After being illegal in Kenya for many years, the Kenyan government legalised the traditional home-brewed spirit in 2010, in an effort to take business away from establishments where toxic chemicals are added to the brew to make it stronger. Under the new law, chang'aa must be manufactured, distributed and sold in glass bottles, and retailers must display health warning signs. Sale to individuals under age 18 is still prohibited, as is sale through automatic vending machines. Anyone making or selling adulterated chang'aa risks penalties of five million shillings, five years in jail, or both. Chang'aa is usually much cheaper and stronger than other alcoholic drinks, making it the beverage of choice for many.

==Production and distribution==

Its production and distribution in urban slums has to some extent continued to be controlled in many cases by criminal gangs ran cartels for illicit brewers. However, in the rest of the country production is still under traditional brewers. Illegally brewed chang'aa could be purchased for around US$0.20 to $0.40 per glass.

===Health concerns===

The drink is sometimes adulterated by adding substances like jet fuel, embalming fluid or battery acid, which has the effect of giving the beverage more 'kick'. Drinkers have suffered blindness or death due to methanol poisoning. The water used to make the drink in illegal breweries is also often below acceptable health standards and sometimes contaminated with sewage.

==Origin of name==

The spirit's name, Chang'aa, means literally "kill me quick."

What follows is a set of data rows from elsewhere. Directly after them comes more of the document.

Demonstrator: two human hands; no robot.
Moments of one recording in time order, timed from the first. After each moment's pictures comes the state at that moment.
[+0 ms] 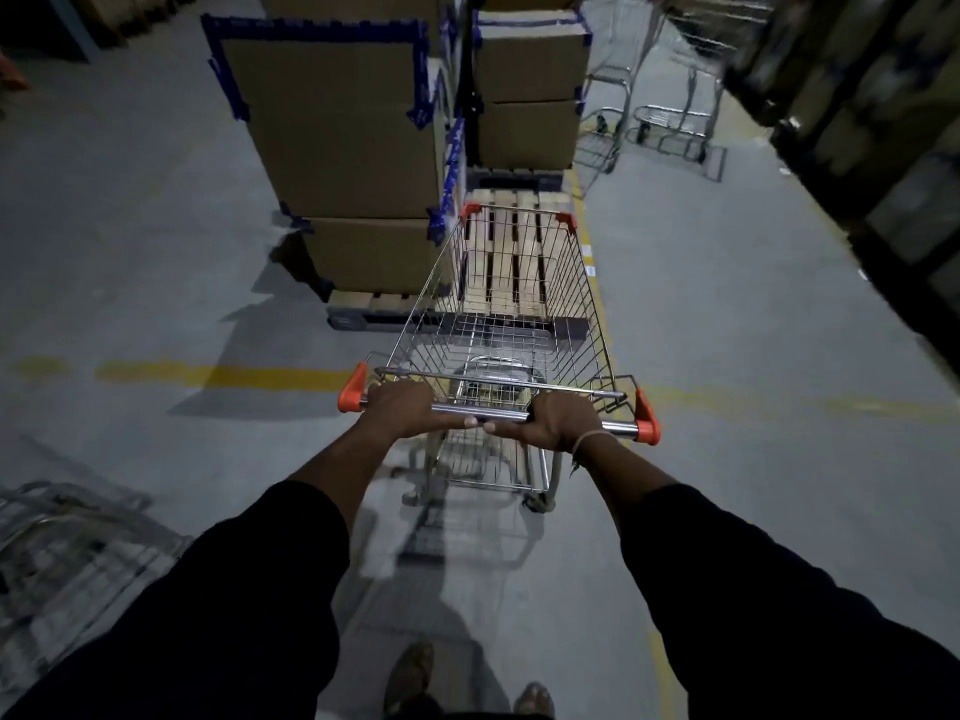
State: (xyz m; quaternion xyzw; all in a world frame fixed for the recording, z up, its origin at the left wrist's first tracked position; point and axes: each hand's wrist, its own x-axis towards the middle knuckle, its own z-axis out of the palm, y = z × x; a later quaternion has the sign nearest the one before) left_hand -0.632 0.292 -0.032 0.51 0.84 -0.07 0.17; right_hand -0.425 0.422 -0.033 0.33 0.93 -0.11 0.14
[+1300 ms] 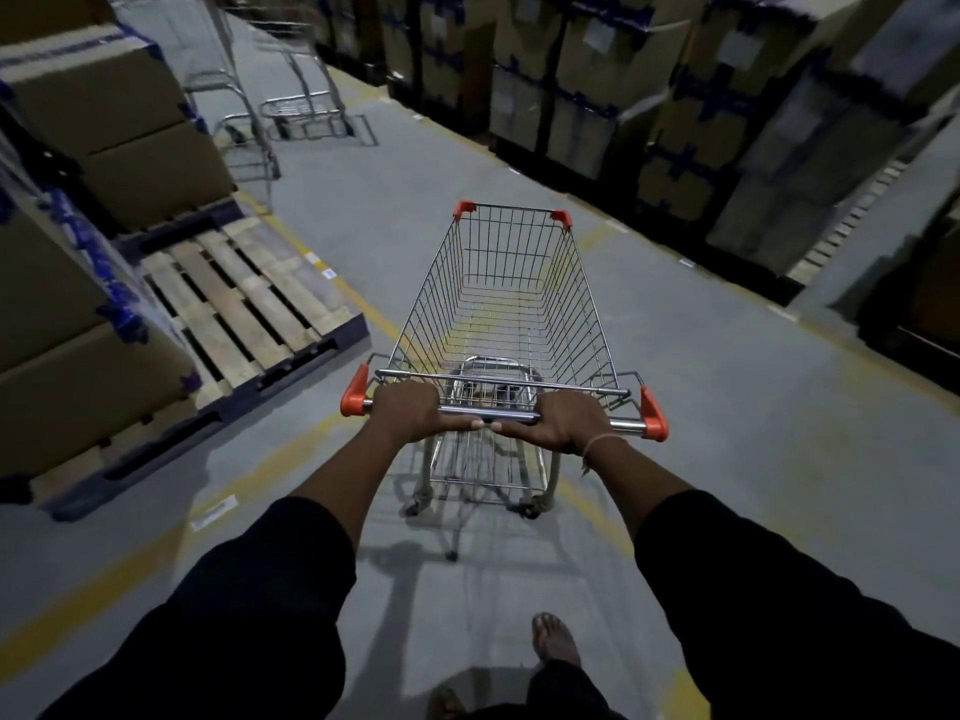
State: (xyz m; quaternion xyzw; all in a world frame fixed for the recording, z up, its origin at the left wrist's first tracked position) left_hand -0.492 0.412 -0.035 0.83 0.55 -0.12 0.09; right_hand -0.254 0.354 -0.039 0.67 0.73 -0.10 0.05
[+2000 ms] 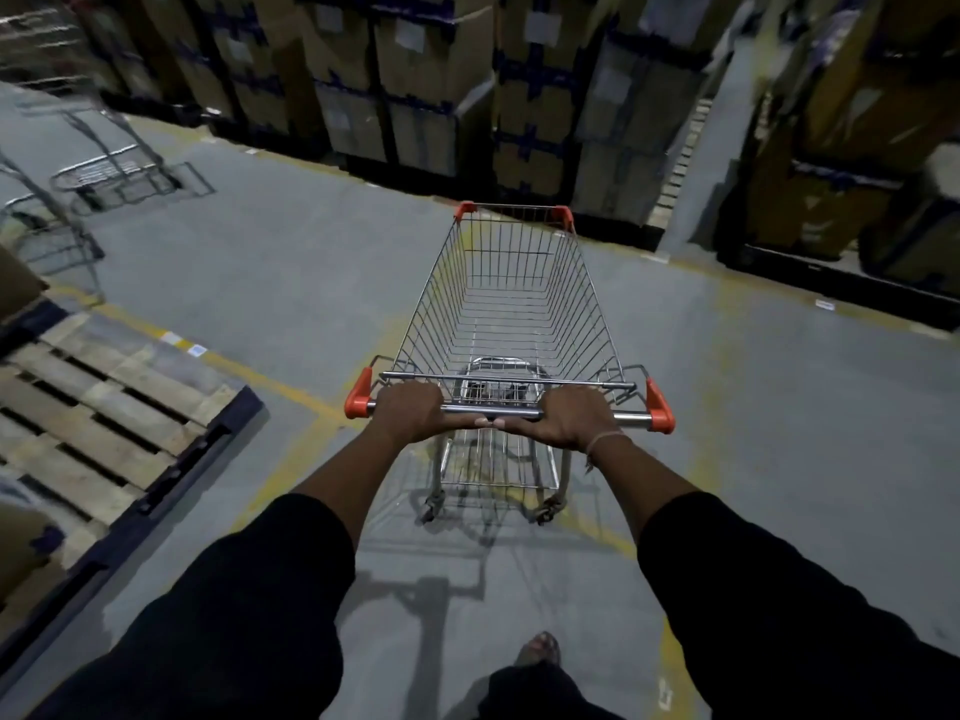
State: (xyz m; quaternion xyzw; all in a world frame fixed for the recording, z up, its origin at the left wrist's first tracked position) left_hand -0.302 0.491 -0.032 0.91 0.38 -0.13 0.05; right_hand -0.100 0.350 -0.027 0.79 0.60 -0.10 0.04
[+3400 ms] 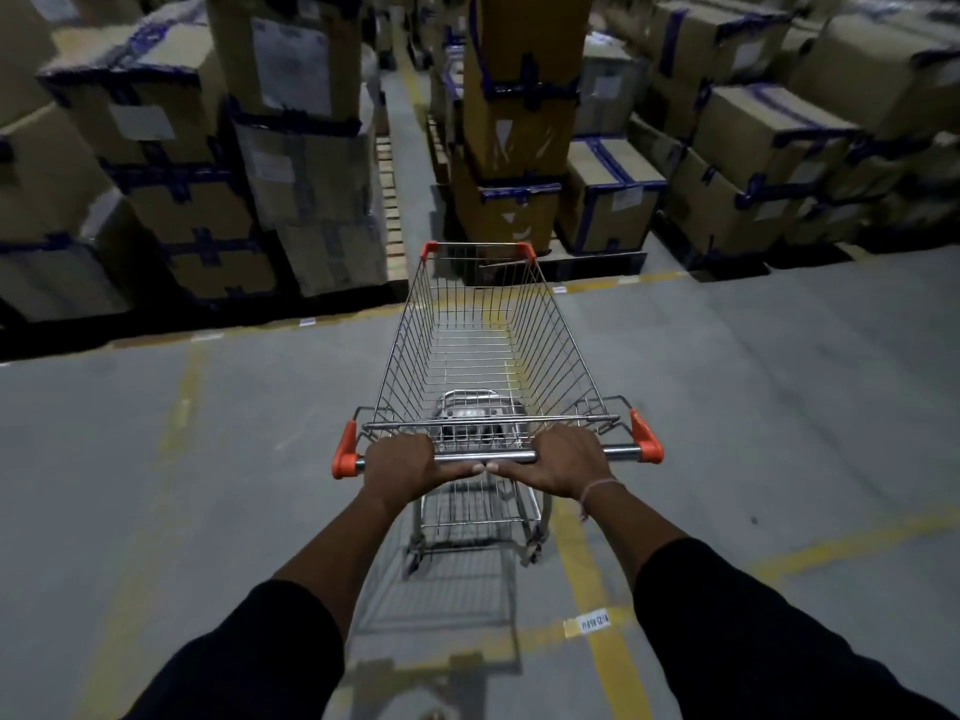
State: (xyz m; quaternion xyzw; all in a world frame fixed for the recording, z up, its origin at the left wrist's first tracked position) left_hand 0.176 0.553 -0.042 0.99 0.12 -0.06 0.01; right_hand 0.271 0.331 -0.039 0.94 0.33 -0.04 0.01
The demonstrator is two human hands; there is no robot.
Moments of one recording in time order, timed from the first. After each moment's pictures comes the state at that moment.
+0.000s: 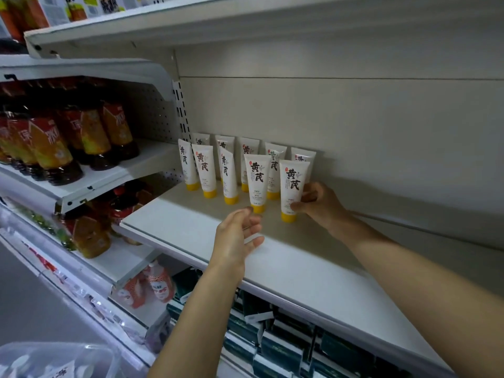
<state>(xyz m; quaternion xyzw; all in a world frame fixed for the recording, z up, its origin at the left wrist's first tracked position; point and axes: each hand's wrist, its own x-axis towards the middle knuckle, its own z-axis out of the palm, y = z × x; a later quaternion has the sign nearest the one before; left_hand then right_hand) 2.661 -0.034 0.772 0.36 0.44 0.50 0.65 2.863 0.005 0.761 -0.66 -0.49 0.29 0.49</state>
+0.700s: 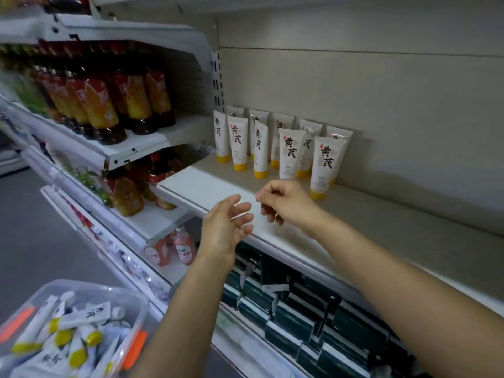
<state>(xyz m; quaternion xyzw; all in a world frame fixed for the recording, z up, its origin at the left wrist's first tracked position) 2.592 -0.065 0.758 0.28 0.46 0.57 0.62 2.730 -0.047 0.785 -0.55 -0.60 0.42 0.40</state>
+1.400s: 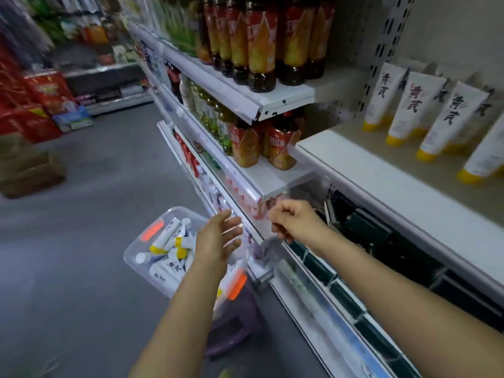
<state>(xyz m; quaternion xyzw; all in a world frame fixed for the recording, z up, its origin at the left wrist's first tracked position) 2.333 -0.100 0.680 0.09 0.59 0.61 0.52 2.490 -0.035 0.697 -0.48 -0.61 0.57 0.27</state>
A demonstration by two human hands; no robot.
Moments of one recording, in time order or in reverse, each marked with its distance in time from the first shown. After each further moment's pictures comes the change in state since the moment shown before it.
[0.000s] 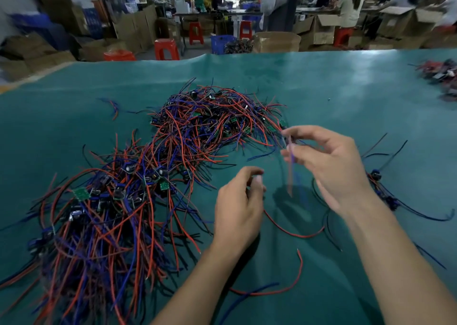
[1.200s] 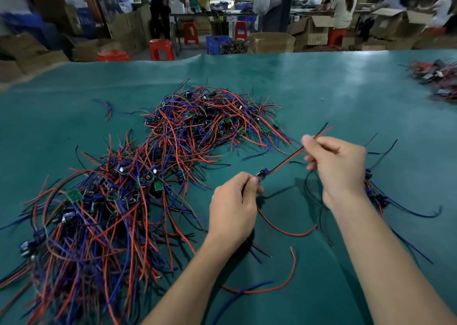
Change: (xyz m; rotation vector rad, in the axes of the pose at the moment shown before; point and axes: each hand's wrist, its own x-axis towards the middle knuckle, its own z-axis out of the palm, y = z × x) left_hand 0.001 0.001 -0.002 0.114 -0.103 -0.080; right_hand 0.011 0.028 -0.024 -0.149 0.468 0.062
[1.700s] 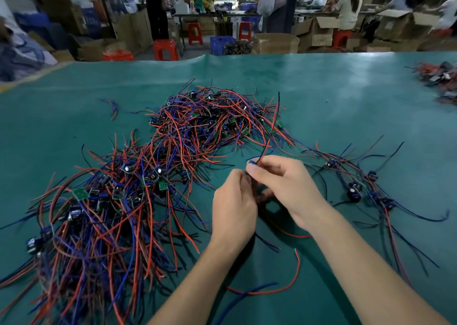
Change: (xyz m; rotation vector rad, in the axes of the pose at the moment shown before) left_hand -0.001 0.003 -0.001 -0.074 0.142 -0.045; right_hand -0.046 0.004 0.042 -0.050 -0.592 0.174
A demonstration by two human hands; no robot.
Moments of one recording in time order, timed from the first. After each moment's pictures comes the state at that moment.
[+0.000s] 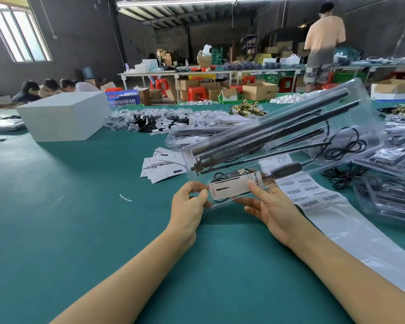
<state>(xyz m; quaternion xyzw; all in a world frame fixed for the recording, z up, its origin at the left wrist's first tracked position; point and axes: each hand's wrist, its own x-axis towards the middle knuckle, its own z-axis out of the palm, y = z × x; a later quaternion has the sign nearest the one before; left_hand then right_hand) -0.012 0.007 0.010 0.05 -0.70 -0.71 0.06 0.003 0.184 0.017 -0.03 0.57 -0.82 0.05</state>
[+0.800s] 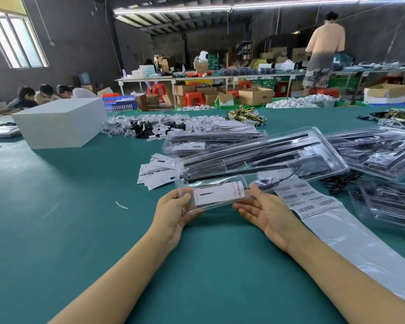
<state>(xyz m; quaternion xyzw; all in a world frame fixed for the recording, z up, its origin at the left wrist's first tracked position) -0.022 -0.018 0.019 0.08 -0.58 -0.81 -0.01 -0.002 0.188 0.014 0.03 0.53 -0.85 0.04</state>
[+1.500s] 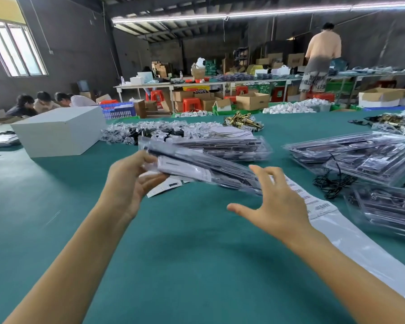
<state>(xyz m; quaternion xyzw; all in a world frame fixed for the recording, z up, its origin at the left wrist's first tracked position) -0.011 -0.064 0.122 0.02 -0.55 -0.83 0.08 0.014 0.192 0.047 -0.02 0.95 -0.15 -0.28</state>
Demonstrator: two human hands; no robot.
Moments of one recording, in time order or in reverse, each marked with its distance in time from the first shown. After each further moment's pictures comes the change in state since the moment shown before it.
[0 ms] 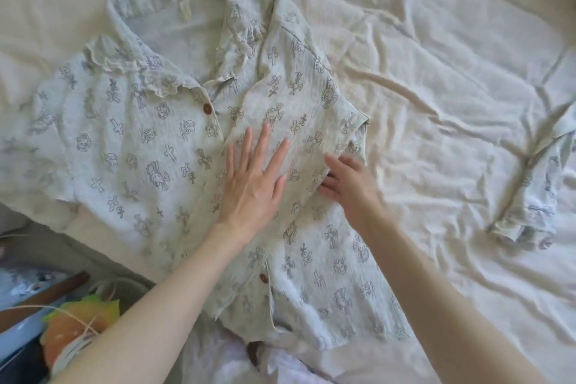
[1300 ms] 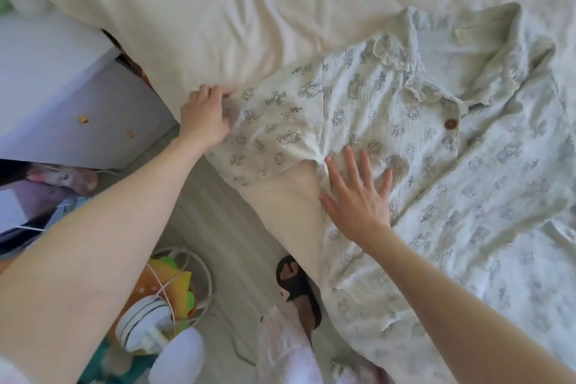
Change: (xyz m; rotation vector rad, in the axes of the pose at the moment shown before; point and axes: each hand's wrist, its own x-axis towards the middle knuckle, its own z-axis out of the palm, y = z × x) left_hand -0.110 -0.406 -0.104 -0.043 0.180 -0.587; right_hand -0.046 0.136 0.281 -1.926 -0.061 -0.844
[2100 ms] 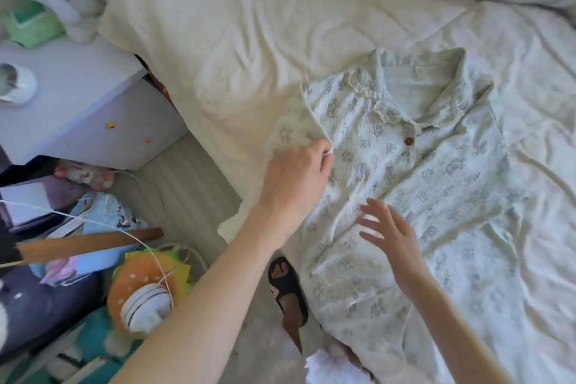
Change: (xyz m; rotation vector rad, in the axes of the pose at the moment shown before) left_hand -0.158 0.185 -0.072 -0.258 0.158 0.263; right_hand -0.118 0.062 -0.061 1.487 0.030 0.304
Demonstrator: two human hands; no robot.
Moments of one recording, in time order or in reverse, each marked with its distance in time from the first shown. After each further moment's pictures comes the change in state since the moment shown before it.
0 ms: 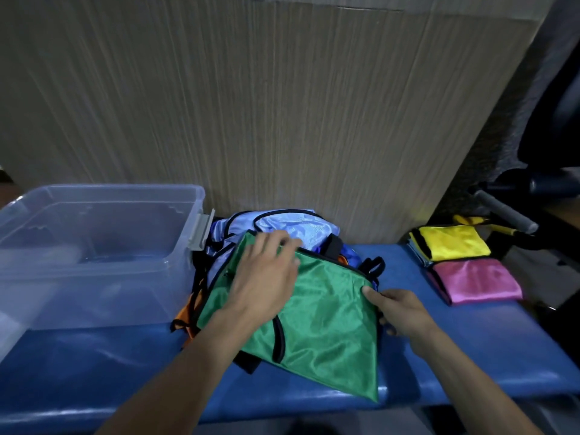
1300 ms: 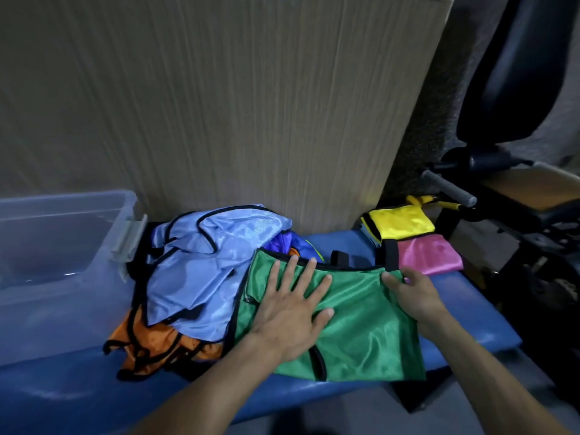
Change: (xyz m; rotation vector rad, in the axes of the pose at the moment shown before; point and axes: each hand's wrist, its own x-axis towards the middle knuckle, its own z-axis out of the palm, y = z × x) left_hand -0.006 0.104 0.070 0.147 -0.464 0.219; right_hand 0.016 0.045 -0.082 0.162 0.272 -0.055
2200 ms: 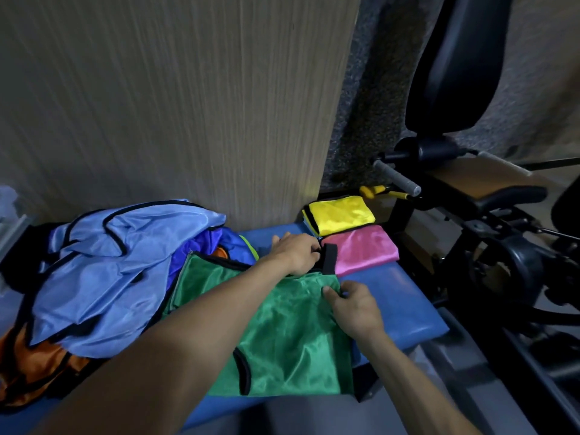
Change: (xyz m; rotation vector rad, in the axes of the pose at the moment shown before) left_hand 0.180 0.079 -0.013 -0.418 -0.181 -0.128; right_hand 0.013 0.045 -0.023 -0.325 0.016 -0.083
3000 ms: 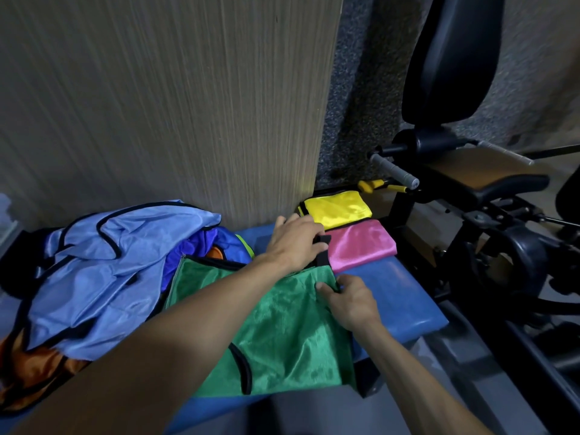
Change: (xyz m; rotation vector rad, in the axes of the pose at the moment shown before) left_hand -0.004 0.007 -0.006 0.132 0.269 0.235; right_hand 0.003 -0.003 -0.005 -0.033 -0.067 0.027
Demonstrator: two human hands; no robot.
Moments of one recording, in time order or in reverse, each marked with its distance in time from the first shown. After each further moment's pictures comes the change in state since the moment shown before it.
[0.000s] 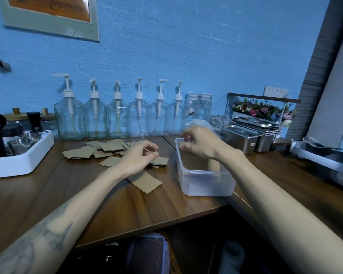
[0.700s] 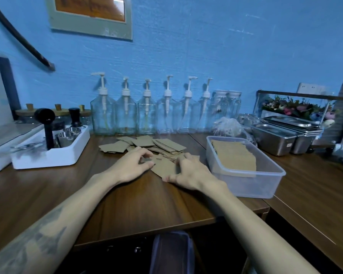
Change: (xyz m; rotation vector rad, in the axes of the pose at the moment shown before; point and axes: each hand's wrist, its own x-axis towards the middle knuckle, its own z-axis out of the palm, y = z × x) left_hand -0.050 -0.071 -0.071 0.301 -0.040 -0.054; right_hand -0.010 -0.110 0.104 0.069 -0.229 0.147
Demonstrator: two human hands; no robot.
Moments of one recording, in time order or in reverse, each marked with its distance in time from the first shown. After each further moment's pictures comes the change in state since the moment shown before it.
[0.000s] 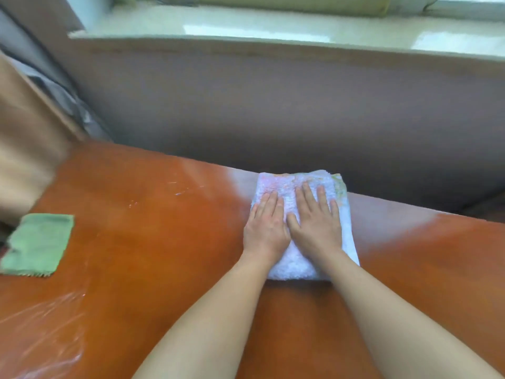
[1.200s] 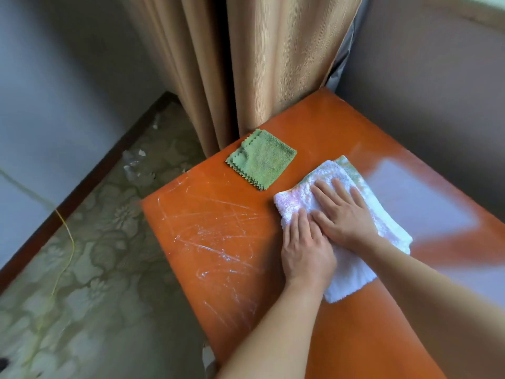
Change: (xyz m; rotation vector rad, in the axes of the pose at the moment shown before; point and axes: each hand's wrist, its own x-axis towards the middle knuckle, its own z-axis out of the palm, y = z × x) left_hand -0.175 -0.212 -0.078 0.016 0.289 -0.741; right_hand -0.014 -0.318 0.090 -0.224 -0.294 -0.824
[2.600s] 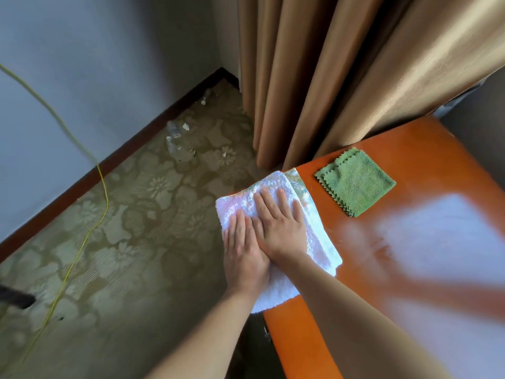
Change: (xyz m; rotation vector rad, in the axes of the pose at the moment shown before) left_hand -0.001 -0.261 -0.055 -0.072 0.410 -0.267; right_hand 0.070 -0.289 0.053 0.023 -0.010 -0.235
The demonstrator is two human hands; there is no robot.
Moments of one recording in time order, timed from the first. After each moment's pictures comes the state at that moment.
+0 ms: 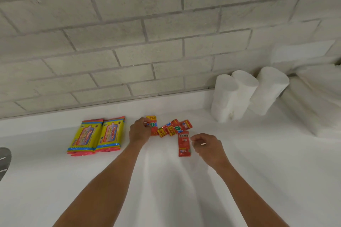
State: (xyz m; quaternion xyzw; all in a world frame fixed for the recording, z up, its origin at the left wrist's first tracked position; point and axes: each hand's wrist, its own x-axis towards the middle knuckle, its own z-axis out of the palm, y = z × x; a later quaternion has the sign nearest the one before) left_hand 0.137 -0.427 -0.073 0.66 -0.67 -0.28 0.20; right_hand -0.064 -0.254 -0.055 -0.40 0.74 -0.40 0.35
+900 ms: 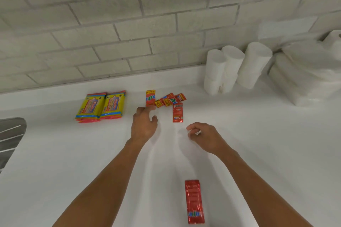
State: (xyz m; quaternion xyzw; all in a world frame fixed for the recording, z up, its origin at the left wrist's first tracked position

The name Chang'aa was adopted in the 1950s when Oyuga Muganda, an AP in Kisumu, once narrated the story in the presence of Tom Omuga how Pelele ( Woraj) got its name as Chang'aa.

Women from the Kano area of Kisumu used to ferry fresh milk in pots to sell to Kisumu residents. The colonial government had banned the sale of local liquor (Pelele) and so the women carrying milk also carried Pelele disguised as milk.

One day, a white policeman who had been tipped off about the underground trafficking of Pelele stopped the women milk sellers on the road to inspect their pots of "milk". One of the pots had Pelele and not milk.

The policeman ordered all the pots lined on the roadside and asked "Maziwa ya nani?"

An interpreter repeated in Dholuo "Ma Chag ng'a?" (meaning "whose milk is this?").

So the policeman charged the women with transporting and selling Chang'aa. That is allegedly how the name Chang'aa came about.